Personal information
- Full name: Miguel Conde Piñeiro
- Date of birth: 25 February 2006 (age 20)
- Place of birth: Puerto del Rosario, Spain
- Height: 1.82 m (6 ft 0 in)
- Position: Forward

Team information
- Current team: Sporting B
- Number: 9

Youth career
- Amanecer
- O Grove
- 2019–2025: Celta

Senior career*
- Years: Team / Apps / (Gls)
- 2024–2025: Celta B / 7 / (0)
- 2025–2026: Zaragoza B / 16 / (0)
- 2026–: Sporting B / 9 / (6)
- 2026–: Sporting Gijón / 6 / (0)

= Miguel Conde (footballer) =

Spanish footballer (born 2006)

Miguel Conde Piñeiro (born 25 February 2006) is a Spanish footballer who plays as a forward for Sporting Atlético.

==Career==
Born in Puerto del Rosario, Fuerteventura, Canary Islands, Conde moved to O Grove, Galicia at the age of four, and began playing with SD Amanecer. He moved to RC Celta de Vigo's youth sides in 2019, from USD O Grove.

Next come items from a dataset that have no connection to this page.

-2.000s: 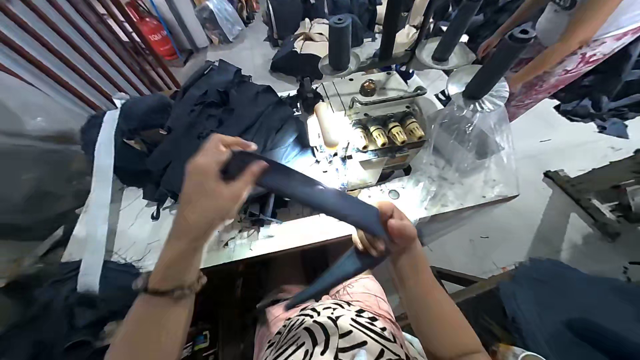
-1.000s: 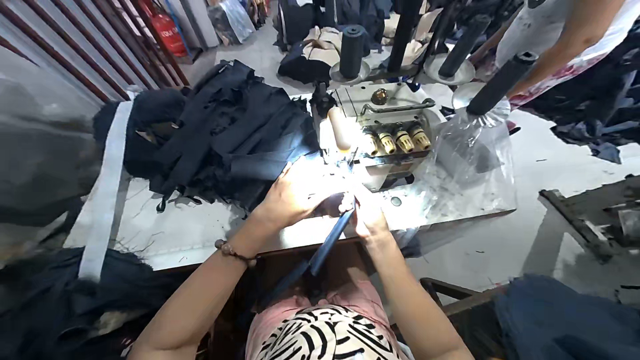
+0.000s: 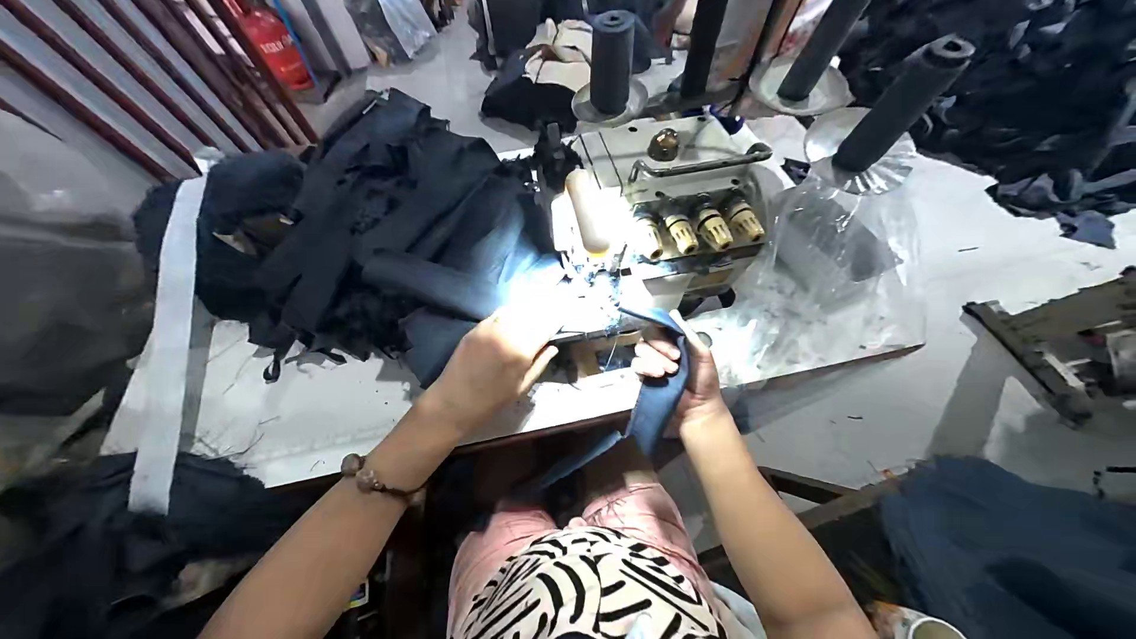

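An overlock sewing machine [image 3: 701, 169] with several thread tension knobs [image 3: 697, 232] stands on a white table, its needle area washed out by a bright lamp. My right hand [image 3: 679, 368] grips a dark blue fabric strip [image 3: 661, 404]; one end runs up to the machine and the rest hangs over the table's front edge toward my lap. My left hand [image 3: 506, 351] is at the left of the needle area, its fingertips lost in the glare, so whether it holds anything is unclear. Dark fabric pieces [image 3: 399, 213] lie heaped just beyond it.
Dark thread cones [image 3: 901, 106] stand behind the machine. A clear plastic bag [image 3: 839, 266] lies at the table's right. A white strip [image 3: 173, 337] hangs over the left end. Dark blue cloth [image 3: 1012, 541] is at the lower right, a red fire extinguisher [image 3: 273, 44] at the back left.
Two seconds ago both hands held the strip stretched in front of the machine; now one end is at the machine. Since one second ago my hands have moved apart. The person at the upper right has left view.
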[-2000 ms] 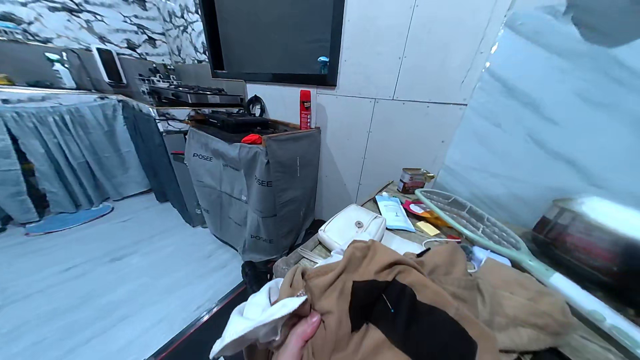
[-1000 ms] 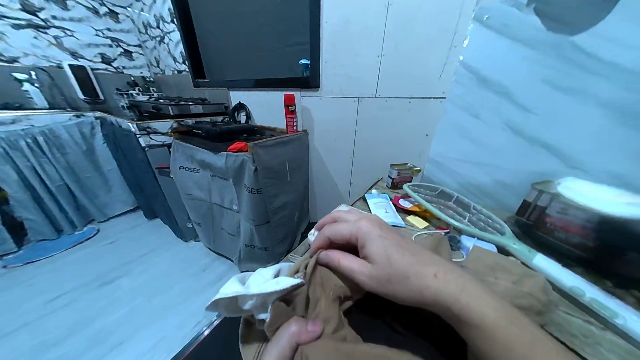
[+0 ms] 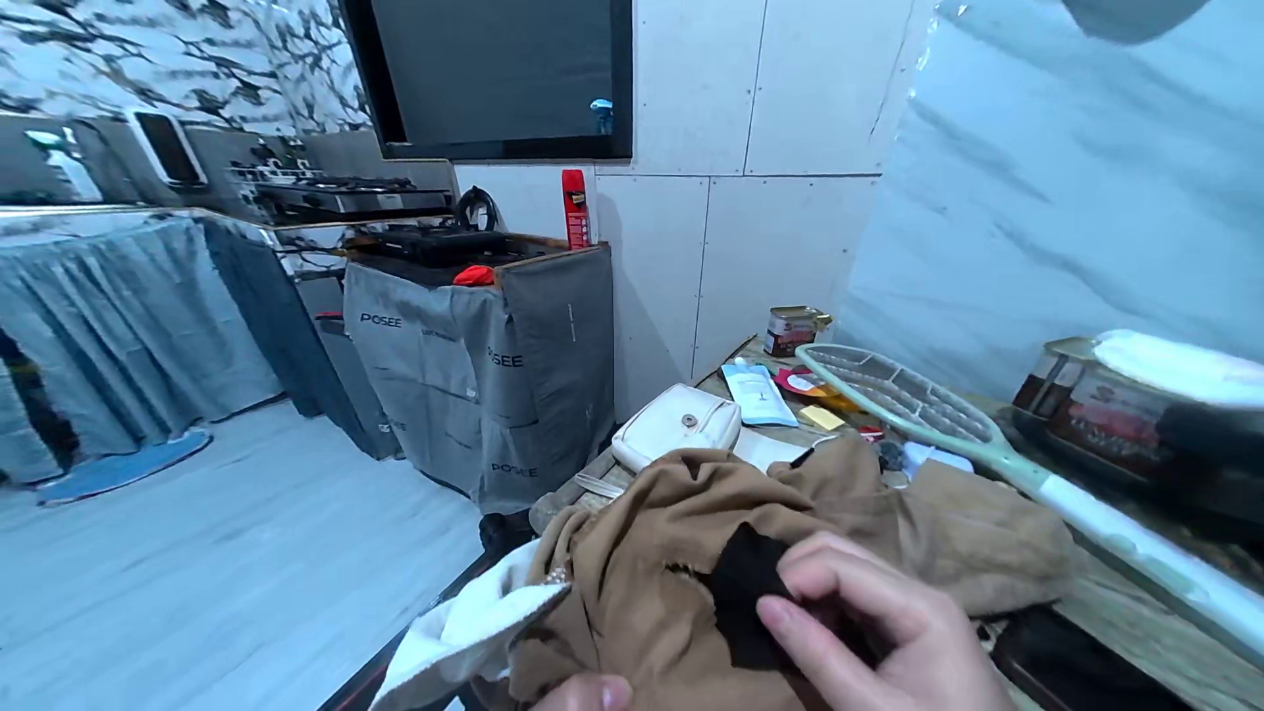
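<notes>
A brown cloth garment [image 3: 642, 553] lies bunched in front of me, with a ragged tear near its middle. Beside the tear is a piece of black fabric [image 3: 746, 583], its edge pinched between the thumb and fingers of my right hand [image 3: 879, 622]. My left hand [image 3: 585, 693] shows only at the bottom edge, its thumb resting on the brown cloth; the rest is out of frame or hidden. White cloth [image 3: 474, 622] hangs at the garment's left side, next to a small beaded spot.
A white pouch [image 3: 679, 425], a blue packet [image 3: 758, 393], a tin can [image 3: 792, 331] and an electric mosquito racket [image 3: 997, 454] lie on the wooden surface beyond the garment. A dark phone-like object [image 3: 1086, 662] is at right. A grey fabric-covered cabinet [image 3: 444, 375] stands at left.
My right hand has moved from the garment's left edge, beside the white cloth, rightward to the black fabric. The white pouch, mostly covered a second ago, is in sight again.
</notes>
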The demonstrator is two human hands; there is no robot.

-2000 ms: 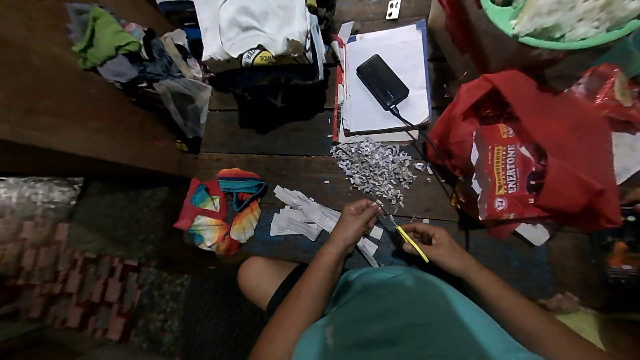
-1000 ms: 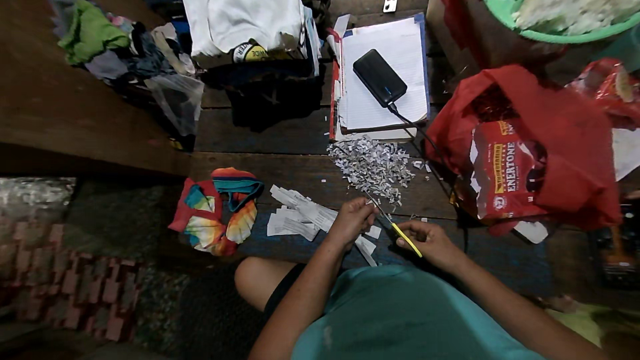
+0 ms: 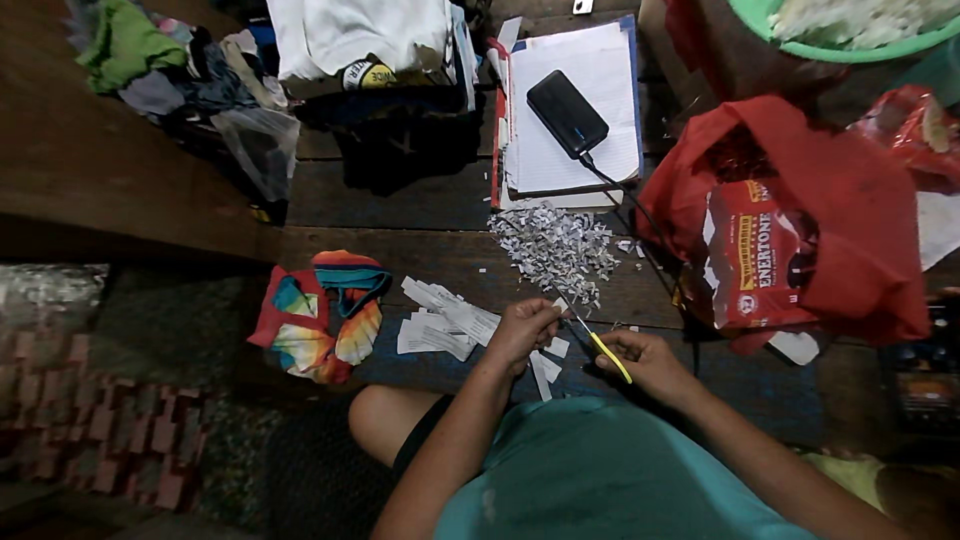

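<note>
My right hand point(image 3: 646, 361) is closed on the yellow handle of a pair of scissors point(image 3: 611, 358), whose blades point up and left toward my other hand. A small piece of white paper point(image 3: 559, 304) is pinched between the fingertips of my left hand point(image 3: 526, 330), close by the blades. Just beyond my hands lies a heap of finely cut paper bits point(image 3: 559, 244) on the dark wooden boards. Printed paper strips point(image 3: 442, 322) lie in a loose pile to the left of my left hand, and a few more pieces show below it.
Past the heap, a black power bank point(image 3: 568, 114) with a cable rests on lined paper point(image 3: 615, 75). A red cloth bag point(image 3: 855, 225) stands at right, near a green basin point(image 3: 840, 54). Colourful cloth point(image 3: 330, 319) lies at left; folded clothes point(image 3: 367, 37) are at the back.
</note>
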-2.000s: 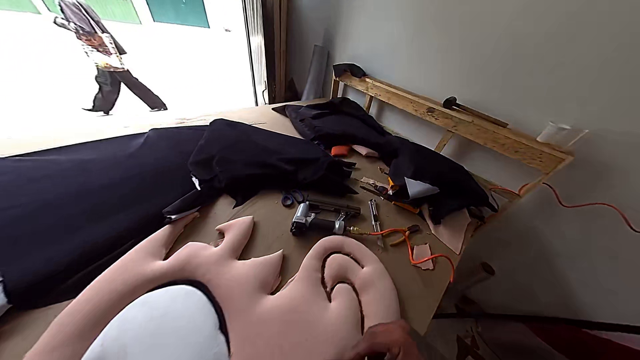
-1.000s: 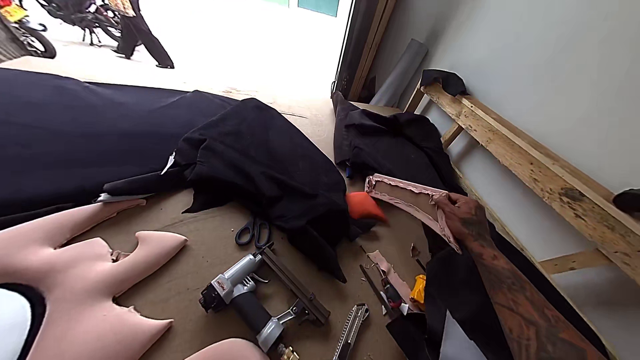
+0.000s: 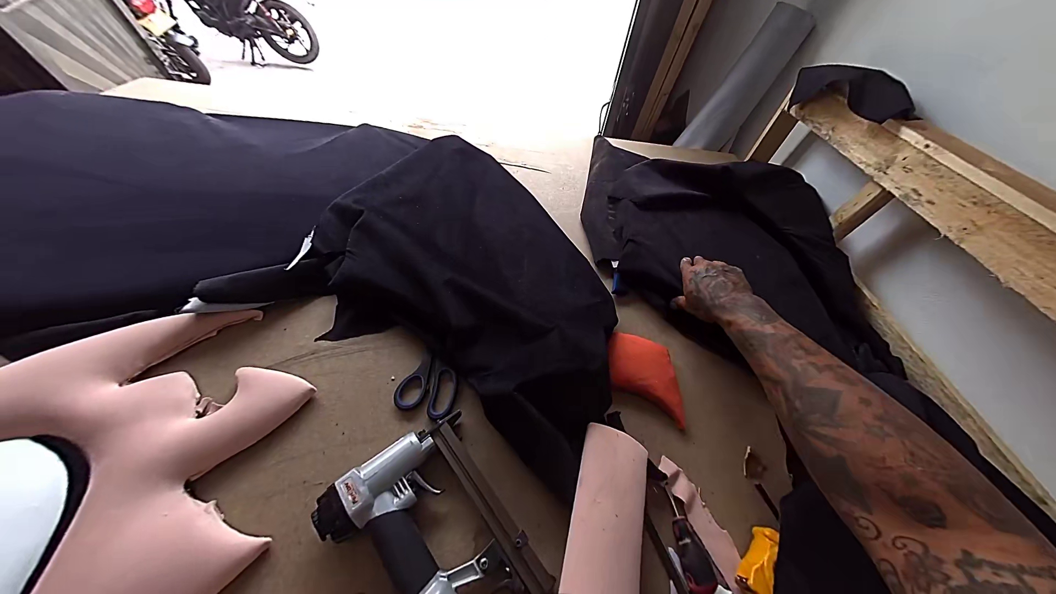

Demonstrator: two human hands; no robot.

Conde made his senior debut with the reserves on 2 March 2024, coming on as a late substitute for Pablo Durán in a 2–0 Primera Federación away win over Unionistas de Salamanca CF. In June 2025, he left the club after finishing his formation, and signed for Real Zaragoza's B-team on 13 July.

On 27 January 2026, Conde terminated his link with the Aragonese side, and moved to another reserve team, Sporting Atlético, just hours later. He made his first team debut with the latter on 1 April, replacing goalscorer Jonathan Dubasin in a 3–1 Segunda División away loss to Racing de Santander.